_Supplied information_
BEGIN

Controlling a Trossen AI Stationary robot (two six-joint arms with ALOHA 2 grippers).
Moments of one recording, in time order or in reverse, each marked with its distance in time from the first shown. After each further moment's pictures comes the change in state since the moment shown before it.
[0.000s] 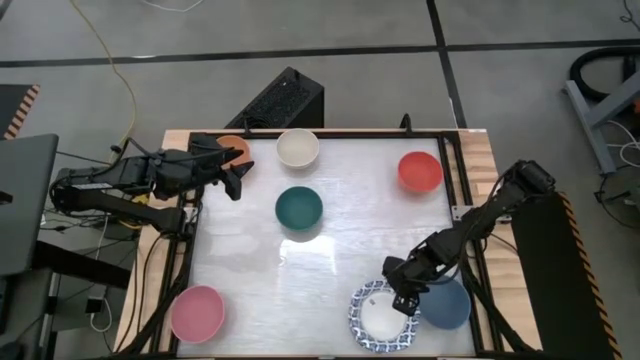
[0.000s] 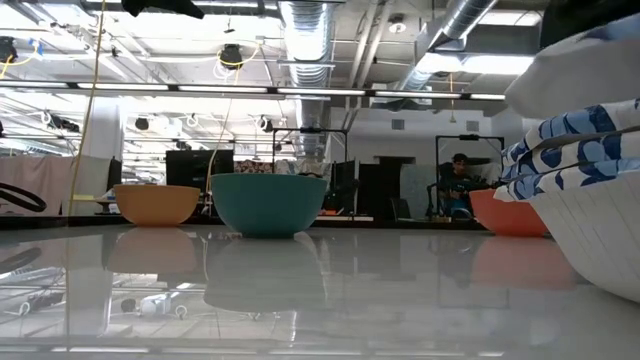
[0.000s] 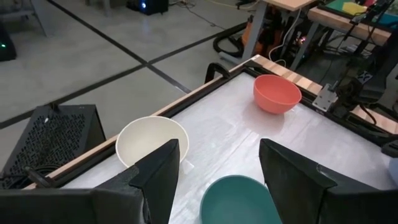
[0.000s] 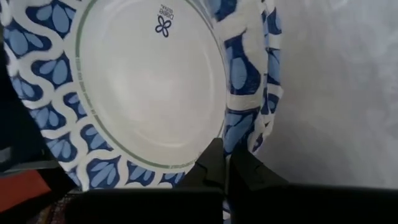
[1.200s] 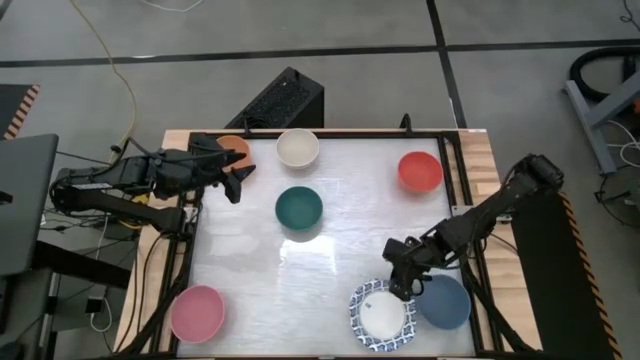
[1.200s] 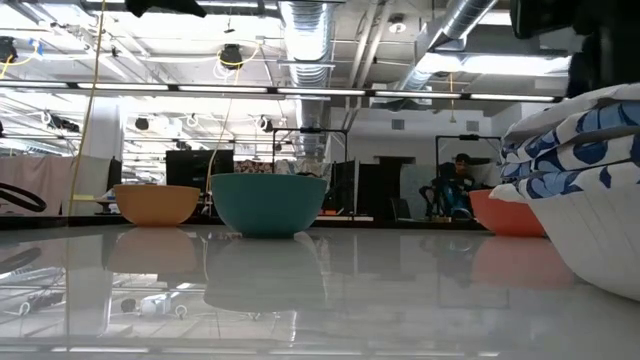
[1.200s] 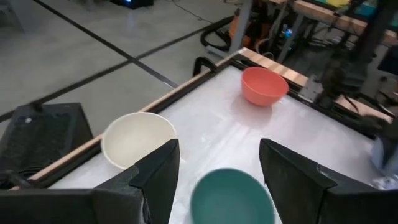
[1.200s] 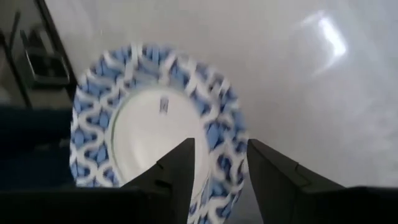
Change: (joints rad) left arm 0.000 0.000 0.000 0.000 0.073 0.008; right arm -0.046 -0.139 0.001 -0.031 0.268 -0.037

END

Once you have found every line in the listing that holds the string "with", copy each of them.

Controlling a Trossen AI Stationary robot (two six-joint arms with ALOHA 2 grippers).
Moments of one recording, in time order or in reverse, each marked with its distance in time from the first shown. After each further moment's pictures comes the change in state since the moment shown before it.

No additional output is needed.